I use a Jasper15x5dr model for inference using the Nvidia Nemo framework. The results are very reliable, however, the last part of the transcription is always cut off.
Environment used:
→ python 3.8
→ cudatoolkit=10.1
→ nemo-toolkit=10.0
→ additionally installed nemo_toolkit[asr]
OS used:
→ Windows 10 Professional x64 (locally)
→ Linux serverside
What did I attempt to do (quick summary)?
→ Use Nvidia Nemo ASR Jasper 15x5dr model to perform inference on recorded wav files.
What is the problem?
→ The last section of the transcription is always missing. When the next audio file is transcribed, the cut off part is added at the beginning.
Is there another similar topic/issue being reported here on the Nvidia forums?
→ no
I am using Nvidia Nemo Jasper 15x5dr model to transcribe recorded audio files (different input formats, but all are converted to wav 16khz, 1 channel, 16bit in the preprocessing stage). For inference I based the implementation on the Online ASR Microphone Demo provided in the official Nvidia Nemo Github repository (https://github.com/NVIDIA/NeMo/blob/master/examples/asr/notebooks/2_Online_ASR_Microphone_Demo.ipynb). Instead of using PyAudio to transcribe incoming audio streams on-the-fly I receive base64 encoded preprocessed wav files but I make use of the same underlying logic outlined in the transcribe-method which is found in the FrameASR class. I use slight overlapping (too much overlapping resulted in multiples of the same phenoms in the transcription, using a very slight overlap to parse in the wav files nets excellent results for me (discouting the cut off at the end).

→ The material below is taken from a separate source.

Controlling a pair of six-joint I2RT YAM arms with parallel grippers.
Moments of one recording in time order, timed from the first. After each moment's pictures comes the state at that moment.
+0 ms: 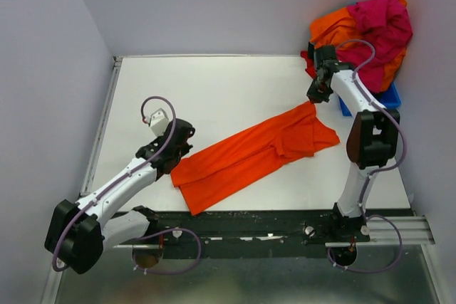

Before the signal (i.e. numpy array based on the incoming wav file) is infered by the loaded model in the _decode method, the buffer is shifted to the left to make room for the next frame at the very end. When debugging and checking the buffer as well as the wav files everything seems correct. The model always receives the current frame (small portion of the current wav file) and some overlapping history (the buffer contains some information of the past).
Does anyone use one of the Nvidia Nemo models for inference of recorded audio? If so, did you base your implementation on the concept provided in this example notebook? Did you change any of the buffering? I am hesitant to change this part since I assume the framework performs best like this and this has been provided intentionally like this. I played around with a lot of audio files and all show exactly the same behavior. I am welcome to any hints. The implementation I am using is part of a service and not publicly available but if deemed helpful, I can provide the relevant parts of the implementations.
Any hint/suggestion is highly welcome!